> _WORK ORDER_
For the word "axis", count the lines in the records below that include it and give only that number.

> _TASK INPUTS_
• • •

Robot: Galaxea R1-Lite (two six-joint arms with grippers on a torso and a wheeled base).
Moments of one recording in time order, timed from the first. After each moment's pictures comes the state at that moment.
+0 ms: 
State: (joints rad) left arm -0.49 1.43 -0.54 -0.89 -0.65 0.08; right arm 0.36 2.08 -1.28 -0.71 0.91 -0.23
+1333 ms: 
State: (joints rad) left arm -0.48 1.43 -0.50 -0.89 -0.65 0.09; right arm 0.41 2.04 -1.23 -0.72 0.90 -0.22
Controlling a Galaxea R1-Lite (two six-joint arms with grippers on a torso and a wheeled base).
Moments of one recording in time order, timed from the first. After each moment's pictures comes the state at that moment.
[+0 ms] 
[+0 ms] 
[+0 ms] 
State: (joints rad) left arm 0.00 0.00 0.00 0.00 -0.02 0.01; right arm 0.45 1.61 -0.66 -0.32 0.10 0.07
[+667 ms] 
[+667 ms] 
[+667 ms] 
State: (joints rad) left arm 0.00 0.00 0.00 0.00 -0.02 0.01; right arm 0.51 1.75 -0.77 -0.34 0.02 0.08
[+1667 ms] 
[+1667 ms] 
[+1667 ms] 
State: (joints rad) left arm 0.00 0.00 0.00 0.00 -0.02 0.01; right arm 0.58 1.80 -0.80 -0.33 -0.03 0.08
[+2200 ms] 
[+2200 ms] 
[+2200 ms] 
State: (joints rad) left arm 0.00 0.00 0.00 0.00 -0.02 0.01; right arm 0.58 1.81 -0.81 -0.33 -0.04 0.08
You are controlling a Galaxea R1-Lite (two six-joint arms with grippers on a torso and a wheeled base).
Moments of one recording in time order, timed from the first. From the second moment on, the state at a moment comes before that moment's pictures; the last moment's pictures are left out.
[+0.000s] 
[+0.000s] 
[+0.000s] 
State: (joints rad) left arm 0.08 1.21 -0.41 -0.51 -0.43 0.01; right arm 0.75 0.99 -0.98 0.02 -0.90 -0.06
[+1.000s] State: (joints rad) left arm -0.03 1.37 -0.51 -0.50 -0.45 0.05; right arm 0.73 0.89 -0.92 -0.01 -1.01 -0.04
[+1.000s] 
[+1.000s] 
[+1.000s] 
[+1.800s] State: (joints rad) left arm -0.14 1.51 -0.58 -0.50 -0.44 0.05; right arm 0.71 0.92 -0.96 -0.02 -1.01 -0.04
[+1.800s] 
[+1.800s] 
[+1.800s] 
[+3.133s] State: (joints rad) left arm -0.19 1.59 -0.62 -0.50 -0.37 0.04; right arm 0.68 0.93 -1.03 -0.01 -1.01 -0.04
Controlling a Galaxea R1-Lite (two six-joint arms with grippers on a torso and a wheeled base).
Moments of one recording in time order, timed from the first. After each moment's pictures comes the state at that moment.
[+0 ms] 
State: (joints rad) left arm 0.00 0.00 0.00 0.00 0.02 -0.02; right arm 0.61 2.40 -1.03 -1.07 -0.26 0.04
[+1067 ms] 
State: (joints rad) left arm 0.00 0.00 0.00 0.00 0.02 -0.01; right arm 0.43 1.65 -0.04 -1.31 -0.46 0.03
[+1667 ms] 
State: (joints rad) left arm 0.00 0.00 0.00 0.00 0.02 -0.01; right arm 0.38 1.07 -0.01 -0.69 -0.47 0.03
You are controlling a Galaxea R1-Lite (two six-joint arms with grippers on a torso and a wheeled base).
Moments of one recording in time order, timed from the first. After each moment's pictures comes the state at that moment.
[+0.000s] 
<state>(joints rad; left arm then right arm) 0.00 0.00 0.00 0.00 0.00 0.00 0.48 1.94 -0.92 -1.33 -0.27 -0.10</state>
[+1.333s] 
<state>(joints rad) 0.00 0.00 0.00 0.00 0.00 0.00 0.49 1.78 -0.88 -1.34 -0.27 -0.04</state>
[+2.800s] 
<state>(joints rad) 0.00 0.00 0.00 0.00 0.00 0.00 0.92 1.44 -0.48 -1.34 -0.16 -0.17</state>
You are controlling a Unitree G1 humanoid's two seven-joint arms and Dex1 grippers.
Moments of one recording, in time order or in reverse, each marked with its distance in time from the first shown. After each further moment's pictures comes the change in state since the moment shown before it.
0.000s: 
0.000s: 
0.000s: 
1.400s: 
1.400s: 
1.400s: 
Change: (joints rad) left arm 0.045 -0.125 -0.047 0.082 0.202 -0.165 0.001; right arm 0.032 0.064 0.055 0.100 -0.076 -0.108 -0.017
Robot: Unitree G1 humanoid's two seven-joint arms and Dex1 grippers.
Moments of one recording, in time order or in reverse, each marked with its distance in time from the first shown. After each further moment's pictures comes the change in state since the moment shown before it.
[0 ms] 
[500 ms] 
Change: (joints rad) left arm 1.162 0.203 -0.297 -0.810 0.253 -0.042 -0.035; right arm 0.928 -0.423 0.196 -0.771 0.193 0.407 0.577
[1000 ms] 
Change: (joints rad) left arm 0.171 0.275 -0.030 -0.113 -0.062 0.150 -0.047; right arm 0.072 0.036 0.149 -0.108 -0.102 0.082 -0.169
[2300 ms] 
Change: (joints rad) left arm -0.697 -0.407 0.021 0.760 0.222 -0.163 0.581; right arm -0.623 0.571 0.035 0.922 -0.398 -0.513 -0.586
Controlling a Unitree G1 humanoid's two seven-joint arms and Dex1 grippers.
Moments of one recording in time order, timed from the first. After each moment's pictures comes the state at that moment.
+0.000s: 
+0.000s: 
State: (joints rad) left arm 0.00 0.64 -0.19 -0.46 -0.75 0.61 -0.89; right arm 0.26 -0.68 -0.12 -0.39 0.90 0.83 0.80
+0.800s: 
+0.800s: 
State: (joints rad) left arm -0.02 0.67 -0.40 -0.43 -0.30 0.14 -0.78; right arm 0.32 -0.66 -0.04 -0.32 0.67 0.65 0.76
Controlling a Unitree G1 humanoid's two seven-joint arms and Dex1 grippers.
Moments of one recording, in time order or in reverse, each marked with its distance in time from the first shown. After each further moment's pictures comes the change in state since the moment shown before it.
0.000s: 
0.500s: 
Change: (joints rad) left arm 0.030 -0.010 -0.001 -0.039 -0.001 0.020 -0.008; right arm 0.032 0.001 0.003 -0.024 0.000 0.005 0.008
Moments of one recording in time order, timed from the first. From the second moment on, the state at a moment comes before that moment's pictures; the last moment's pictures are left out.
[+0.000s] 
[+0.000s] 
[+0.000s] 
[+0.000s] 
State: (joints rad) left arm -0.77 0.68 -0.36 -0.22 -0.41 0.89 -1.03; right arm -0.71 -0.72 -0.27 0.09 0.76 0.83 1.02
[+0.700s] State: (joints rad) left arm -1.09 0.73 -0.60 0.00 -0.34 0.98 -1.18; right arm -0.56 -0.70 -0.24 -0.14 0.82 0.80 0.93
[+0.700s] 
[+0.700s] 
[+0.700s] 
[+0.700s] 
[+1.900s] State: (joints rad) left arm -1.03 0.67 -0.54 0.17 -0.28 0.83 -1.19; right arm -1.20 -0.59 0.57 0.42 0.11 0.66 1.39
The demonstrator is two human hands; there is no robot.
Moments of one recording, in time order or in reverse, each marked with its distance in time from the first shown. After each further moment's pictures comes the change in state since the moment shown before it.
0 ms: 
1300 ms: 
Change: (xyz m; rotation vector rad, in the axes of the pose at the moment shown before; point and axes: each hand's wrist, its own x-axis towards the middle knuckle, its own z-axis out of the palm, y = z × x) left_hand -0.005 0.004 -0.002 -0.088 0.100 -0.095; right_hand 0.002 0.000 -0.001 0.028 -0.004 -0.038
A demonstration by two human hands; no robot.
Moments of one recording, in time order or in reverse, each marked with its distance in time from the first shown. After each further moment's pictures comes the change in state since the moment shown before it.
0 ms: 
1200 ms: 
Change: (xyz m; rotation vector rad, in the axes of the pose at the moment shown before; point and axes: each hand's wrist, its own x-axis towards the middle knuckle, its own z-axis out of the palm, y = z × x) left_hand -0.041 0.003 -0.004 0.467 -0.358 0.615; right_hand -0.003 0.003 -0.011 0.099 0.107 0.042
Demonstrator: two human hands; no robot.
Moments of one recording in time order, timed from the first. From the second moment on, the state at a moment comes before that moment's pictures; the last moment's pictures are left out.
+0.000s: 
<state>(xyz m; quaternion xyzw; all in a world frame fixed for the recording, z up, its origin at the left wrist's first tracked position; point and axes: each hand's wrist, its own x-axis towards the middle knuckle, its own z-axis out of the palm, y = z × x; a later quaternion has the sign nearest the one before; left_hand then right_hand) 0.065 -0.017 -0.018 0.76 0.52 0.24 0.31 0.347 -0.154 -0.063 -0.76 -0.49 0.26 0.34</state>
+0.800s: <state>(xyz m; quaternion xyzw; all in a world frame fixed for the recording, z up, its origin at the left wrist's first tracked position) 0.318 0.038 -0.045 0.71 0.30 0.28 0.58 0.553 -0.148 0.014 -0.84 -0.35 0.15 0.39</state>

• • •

> _WRITTEN ANSWER_
3